# Ice



## paddler (Jul 17, 2009)

Anybody been out since the cold arrived? How's the ice? Breakable? Walkable? Inquiring minds want to know.


----------



## utahgolf (Sep 8, 2007)

I'm sure it's patchy out there, bet the big water is still open and some of the small potholes are freezing up. it's suppose to hit 45 on wednesday but chill back down. I bet by the end of the weekend is when the big units will have ice but not sure how walkable it would be.


----------



## Sprig Kennels (Jan 13, 2009)

most everything at public is froze up. no open water at all from what i can see. everything froze up overnight. i would guess salt creek and the refuge would be the same.


----------



## tkjwonta (Jan 20, 2010)

Was out at farmington today, the smaller ponds were mostly covered with a very thin sheet of ice, definitely not walkable. The bigger water was wide open.


----------



## paddler (Jul 17, 2009)

I have noticed that Public and Salt Creek freeze before FB. I drove by all three recently, the northen areas were 8F-10F colder. Even stranger, while putting my canoe back on the car a few days ago, there was ice forming on it. But the thermometer in my car read 35F.

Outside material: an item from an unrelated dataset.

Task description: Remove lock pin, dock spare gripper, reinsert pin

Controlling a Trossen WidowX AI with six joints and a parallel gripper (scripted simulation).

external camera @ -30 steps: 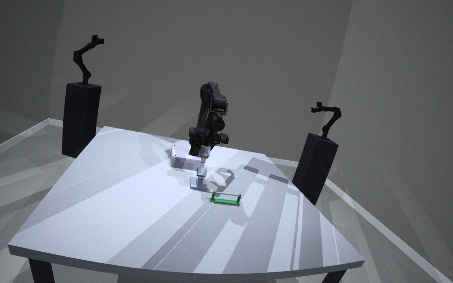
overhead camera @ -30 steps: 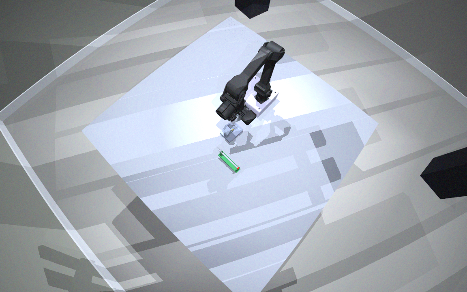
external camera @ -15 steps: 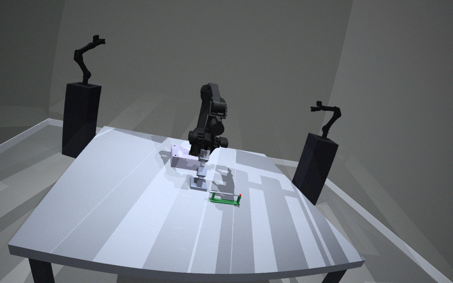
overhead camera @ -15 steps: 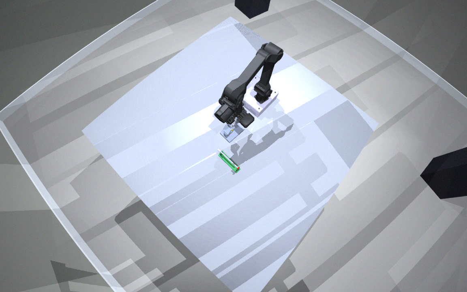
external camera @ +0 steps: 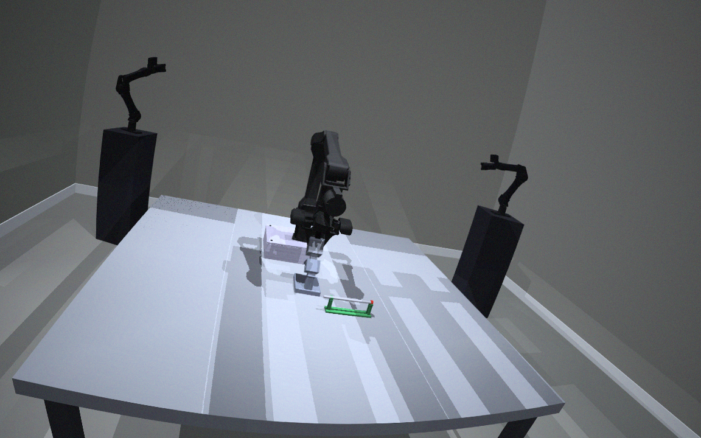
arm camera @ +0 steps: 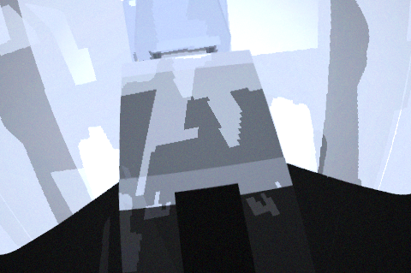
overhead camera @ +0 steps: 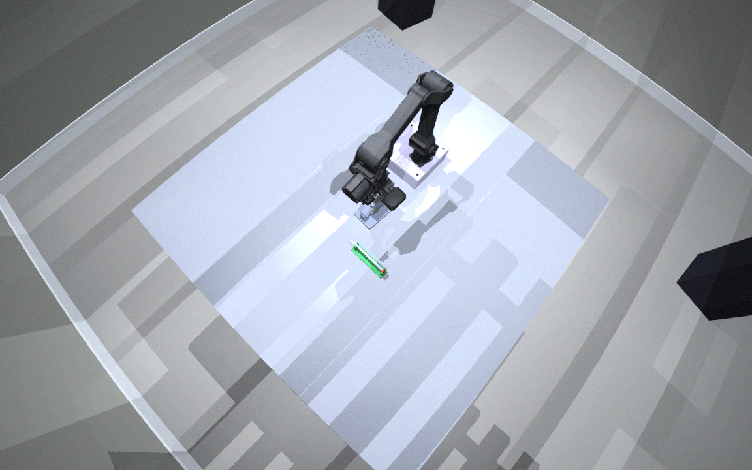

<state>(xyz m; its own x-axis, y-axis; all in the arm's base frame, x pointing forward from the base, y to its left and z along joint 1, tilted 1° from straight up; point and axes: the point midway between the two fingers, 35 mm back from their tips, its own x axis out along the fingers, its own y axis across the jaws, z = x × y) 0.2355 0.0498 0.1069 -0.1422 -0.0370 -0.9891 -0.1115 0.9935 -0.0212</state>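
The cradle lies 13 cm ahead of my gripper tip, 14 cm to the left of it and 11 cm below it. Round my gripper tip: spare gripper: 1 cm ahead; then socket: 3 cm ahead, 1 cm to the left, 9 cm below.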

Did you see how thick the ice was up north? How much snow is on the dikes at FB?


----------



## tkjwonta (Jan 20, 2010)

Just a dusting of snow on the dikes at FB as of this afternoon


----------



## Sprig Kennels (Jan 13, 2009)

paddler213 said:


> Did you see how thick the ice was up north?


I didnt get out and check the ice. it can only be a couple days old since i was out there saturday and no ice then so it cant be too thick. I would highly doubt it is safe to walk on.


----------



## paddler (Jul 17, 2009)

Yep. HC was wide open a few days ago. This is that tweener time.


----------



## avidhntr3 (Sep 26, 2007)

paddler213 said:


> This is that tweener time.


Sad thing is that tweener time should have been a few weeks ago! Give me more ice!!!


----------



## Fowlmouth (Oct 4, 2008)

Ice on all units at Farmington Bay this morning. 1/4"-3/4" but most of it melted off by afternoon. There was still some ice on unit 1 tonight.


----------



## Cdragon (Nov 26, 2007)

So I've only hunted the BRBR once.... a few weeks ago. How different will it be by this weekend with the ice forming? We hunted in Unit 2. I guess we will have to stick to the big water?

Thanks for any input,
Cdragon


----------



## paddler (Jul 17, 2009)

There can't be much ice around now, given the south wind today and temp of 46F. I'll be hunting chukars tomorrow.


----------